An example use case for the consumption zone would be to query the data in the data warehouse and pass it to be viewed in a Power BI dashboard. An example query would be:
SELECT Msg_Fact.*, Date_Dim.date, Lang_Dim.language, Cat_Dim.category
FROM Msg_Fact LEFT JOIN Date_Dim
ON Msg_Fact.date_ID = Date_Dim.date_ID
LEFT JOIN Lang_Dim
ON Msg_Fact.language_ID = Lang_Dim.language_ID
LEFT JOIN Cat_Dim
ON Msg_Fact.category_ID = Cat_Dim.category_ID;
Using data from the above query, a sample Power BI dashboard has also been created. The dashboard can be viewed below.
From the dashboard, business users can oberve the trends in the number of messages submitted throughout the years. They can also observe the proportion of related and labeled messages, from a variety of languages. Furthermore, the number of low, medium, and high emergency messages are also shown. Finally, business users can also identify the leading cause of emergencies using the treemap located in the bottom right area of the dashboard.
Some recommendations which could be taken into consideration during future development include:
- Improving the Hardware: The hardware specifications such as the number of clusters, or the data refresh rate, could be optimised. This will help to provide services to a larger amount of users and offer near real-time predictions.

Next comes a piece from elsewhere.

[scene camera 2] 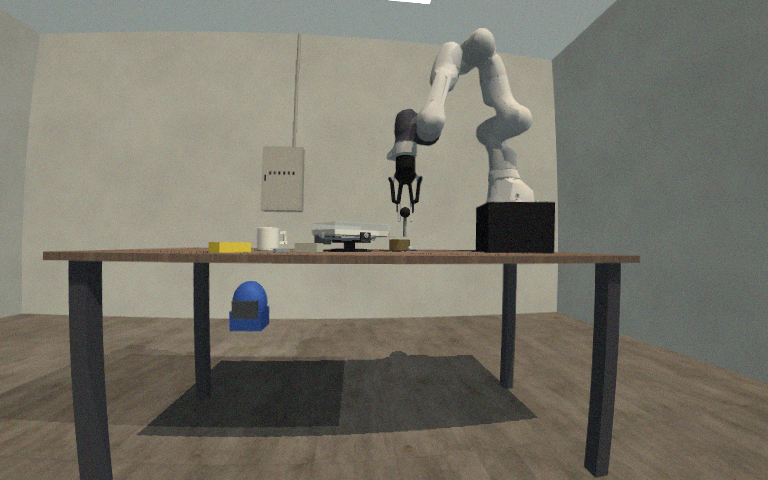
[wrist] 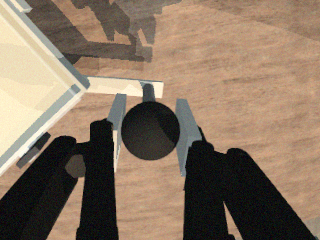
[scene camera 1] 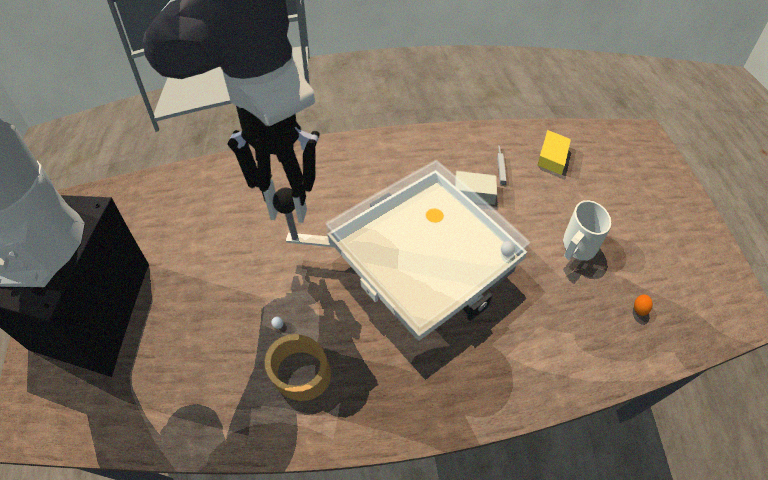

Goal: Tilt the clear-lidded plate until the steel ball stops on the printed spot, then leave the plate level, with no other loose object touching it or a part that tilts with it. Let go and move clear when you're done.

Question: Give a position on a clear-lidded plate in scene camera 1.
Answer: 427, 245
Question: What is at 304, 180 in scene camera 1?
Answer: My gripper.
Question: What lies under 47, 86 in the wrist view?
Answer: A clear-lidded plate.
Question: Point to a beige block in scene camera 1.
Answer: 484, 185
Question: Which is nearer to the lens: the white mug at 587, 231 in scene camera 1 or the yellow block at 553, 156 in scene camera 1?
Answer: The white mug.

- Machine Learning Model Retraining Pipeline: MLOps could be included as a part of the architecture, to support model retraining and to maintain the model performance through time and data drifts.
- More Sophisticated Emergency Level Classification: Currently, the emergency level (low, medium, high) is only based on the number of classes/ categories a message is classified into (meds, food, water, etc.). In the future, a more sophisticated method of determining this could be developed.